[DATA PROVIDED]

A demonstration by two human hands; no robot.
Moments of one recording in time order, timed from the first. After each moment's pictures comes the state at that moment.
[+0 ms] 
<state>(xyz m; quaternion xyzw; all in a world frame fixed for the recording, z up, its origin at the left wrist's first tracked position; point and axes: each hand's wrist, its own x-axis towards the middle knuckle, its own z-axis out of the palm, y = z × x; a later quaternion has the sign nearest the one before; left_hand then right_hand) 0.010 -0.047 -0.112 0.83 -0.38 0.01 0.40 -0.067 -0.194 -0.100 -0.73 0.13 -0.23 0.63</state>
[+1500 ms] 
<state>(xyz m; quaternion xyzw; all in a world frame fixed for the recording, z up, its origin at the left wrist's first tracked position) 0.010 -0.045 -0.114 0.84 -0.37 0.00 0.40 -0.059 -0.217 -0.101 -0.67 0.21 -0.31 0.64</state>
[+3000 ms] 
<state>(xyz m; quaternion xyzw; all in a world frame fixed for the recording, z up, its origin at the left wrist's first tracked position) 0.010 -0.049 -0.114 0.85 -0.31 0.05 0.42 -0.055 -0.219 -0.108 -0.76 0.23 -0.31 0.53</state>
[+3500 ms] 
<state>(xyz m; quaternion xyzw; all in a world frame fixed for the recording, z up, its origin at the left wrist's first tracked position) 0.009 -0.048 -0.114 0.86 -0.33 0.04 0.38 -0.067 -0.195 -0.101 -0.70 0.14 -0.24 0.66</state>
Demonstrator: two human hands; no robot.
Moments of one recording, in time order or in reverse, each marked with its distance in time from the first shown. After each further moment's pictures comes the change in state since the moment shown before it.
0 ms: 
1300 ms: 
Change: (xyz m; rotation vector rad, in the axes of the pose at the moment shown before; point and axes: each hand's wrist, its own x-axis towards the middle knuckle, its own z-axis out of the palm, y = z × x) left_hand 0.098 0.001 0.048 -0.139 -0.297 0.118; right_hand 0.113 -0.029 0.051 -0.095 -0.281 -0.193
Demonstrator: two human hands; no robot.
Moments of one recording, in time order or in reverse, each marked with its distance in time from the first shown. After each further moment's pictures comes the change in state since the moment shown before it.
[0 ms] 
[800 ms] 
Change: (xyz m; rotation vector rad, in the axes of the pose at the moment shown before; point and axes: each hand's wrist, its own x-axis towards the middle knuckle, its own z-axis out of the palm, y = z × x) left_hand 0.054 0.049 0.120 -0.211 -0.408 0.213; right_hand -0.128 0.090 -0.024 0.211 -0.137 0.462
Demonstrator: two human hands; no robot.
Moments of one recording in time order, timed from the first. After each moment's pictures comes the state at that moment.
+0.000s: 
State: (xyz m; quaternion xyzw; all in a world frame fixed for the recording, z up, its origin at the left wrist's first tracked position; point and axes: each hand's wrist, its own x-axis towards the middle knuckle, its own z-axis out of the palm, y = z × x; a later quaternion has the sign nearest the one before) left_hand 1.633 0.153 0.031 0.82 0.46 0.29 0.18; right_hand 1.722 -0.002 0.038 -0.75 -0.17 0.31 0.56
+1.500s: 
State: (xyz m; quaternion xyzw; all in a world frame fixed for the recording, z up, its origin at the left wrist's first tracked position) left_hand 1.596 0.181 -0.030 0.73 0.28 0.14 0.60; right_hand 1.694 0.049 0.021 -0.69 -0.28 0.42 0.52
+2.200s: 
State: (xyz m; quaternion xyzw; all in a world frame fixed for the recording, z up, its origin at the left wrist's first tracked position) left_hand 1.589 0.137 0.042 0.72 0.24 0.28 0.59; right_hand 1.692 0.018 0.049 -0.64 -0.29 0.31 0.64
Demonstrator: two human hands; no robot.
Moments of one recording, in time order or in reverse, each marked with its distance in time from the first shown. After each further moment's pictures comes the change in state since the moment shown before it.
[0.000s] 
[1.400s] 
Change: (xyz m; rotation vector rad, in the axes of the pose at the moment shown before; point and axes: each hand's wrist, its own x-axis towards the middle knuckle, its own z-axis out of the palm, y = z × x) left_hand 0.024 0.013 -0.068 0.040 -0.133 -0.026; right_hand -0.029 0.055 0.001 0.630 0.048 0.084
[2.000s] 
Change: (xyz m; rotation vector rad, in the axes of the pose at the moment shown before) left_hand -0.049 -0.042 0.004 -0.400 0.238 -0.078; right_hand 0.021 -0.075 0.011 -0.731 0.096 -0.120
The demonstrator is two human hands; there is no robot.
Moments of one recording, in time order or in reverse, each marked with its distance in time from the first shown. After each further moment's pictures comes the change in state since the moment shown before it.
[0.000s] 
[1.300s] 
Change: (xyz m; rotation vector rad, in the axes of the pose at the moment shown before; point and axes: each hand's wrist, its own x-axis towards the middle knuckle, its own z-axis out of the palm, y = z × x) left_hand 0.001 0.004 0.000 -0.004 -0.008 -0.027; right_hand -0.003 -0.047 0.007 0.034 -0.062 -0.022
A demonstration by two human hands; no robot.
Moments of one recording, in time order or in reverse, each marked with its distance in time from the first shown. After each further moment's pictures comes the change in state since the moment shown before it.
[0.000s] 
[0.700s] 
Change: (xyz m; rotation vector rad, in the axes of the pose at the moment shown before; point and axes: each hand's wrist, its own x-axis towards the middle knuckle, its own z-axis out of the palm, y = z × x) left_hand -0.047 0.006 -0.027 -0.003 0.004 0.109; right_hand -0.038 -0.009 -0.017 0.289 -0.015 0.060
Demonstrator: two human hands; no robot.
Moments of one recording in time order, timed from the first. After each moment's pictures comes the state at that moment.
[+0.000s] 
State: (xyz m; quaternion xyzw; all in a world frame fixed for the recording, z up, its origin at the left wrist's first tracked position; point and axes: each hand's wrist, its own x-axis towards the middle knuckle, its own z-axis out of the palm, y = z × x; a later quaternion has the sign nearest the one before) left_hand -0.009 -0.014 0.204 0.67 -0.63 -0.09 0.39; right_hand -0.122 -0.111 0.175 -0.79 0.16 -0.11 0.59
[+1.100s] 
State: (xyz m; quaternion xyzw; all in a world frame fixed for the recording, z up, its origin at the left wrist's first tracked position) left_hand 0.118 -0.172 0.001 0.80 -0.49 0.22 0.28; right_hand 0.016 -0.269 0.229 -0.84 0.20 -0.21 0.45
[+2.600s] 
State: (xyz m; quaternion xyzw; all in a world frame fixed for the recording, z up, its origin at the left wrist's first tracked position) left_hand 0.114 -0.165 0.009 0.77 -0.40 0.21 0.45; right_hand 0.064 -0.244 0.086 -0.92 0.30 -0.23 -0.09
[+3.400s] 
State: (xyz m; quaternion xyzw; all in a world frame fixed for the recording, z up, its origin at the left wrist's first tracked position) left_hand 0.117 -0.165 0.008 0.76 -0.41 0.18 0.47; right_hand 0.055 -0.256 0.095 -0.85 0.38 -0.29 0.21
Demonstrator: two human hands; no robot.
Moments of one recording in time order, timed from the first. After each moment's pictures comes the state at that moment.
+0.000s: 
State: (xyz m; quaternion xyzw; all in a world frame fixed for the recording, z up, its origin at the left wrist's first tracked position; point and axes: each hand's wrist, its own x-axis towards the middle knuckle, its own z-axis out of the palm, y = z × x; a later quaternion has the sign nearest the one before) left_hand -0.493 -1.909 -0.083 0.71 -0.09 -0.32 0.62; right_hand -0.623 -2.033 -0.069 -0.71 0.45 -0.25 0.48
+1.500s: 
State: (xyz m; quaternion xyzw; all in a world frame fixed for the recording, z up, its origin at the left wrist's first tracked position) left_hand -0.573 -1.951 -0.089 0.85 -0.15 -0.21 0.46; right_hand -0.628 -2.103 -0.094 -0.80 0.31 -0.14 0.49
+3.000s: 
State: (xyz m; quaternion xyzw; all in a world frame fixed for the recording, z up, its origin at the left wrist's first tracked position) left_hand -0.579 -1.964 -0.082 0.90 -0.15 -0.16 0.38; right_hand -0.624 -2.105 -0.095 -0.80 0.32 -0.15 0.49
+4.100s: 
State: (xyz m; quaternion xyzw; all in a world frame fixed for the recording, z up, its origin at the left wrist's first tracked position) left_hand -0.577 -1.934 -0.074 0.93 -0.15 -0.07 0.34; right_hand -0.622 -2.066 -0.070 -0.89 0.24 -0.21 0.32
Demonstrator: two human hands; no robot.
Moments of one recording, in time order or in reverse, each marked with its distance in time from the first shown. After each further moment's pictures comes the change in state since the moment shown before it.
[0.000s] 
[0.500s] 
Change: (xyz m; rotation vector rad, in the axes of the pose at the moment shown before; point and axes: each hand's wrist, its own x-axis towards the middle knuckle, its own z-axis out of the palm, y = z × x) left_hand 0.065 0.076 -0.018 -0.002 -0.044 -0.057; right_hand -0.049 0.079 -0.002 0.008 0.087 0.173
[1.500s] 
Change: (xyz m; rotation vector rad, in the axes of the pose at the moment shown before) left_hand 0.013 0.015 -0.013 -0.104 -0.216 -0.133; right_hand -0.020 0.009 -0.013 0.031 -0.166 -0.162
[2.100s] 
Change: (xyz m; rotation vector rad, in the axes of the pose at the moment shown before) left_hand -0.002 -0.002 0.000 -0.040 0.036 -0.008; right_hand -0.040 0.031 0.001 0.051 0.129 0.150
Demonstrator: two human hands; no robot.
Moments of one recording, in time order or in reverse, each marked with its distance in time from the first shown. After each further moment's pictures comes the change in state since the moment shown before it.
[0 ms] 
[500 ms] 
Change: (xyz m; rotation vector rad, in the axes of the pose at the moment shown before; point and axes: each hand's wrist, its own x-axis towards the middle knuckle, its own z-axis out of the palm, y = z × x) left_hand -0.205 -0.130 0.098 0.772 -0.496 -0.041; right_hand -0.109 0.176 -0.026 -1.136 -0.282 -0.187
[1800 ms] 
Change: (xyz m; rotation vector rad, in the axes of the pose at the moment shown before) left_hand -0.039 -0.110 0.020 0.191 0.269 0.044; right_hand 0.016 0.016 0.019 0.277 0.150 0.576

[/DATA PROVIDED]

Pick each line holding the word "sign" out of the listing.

<state>(xyz m; quaternion xyzw; all in a world frame fixed for the recording, z up, its origin at the left wrist's first tracked position; point and axes: each hand's wrist, its own x-axis towards the middle knuckle, its own z-axis out of the palm, y = z × x; a later quaternion has the sign nearest the one before; left_hand then right_hand) 0.010 -0.047 -0.112 0.83 -0.38 0.01 0.40 -0.067 -0.194 -0.100 -0.73 0.13 -0.23 0.63</state>
State: (xyz m; quaternion xyzw; all in a world frame fixed for the recording, z up, its origin at the left wrist's first tracked position; point and axes: each hand's wrist, its own x-axis towards the middle knuckle, its own z-axis out of the palm, y = z × x; a later quaternion has the sign nearest the one before) left_hand 1.633 0.153 0.031 0.82 0.46 0.29 0.18; right_hand 1.722 -0.002 0.038 -0.75 -0.17 0.31 0.56
State: (xyz m; quaternion xyzw; all in a world frame fixed for the recording, z up, its origin at the left wrist's first tracked position; point and axes: each hand's wrist, its own x-axis towards the middle knuckle, its own z-axis out of the palm, y = z × x; a later quaternion has the sign nearest the one before) left_hand -0.009 -0.014 0.204 0.67 -0.63 -0.09 0.39; right_hand -0.122 -0.111 0.175 -0.79 0.16 -0.11 0.59
State: (xyz m; quaternion xyzw; all in a world frame fixed for the recording, z up, its origin at the left wrist's first tracked position; point and axes: each hand's wrist, its own x-axis towards the middle knuckle, its own z-axis out of the palm, y = z × x; a later quaternion has the sign nearest the one before) left_hand -0.493 -1.909 -0.083 0.71 -0.09 -0.32 0.62; right_hand -0.623 -2.033 -0.069 -0.71 0.45 -0.25 0.48

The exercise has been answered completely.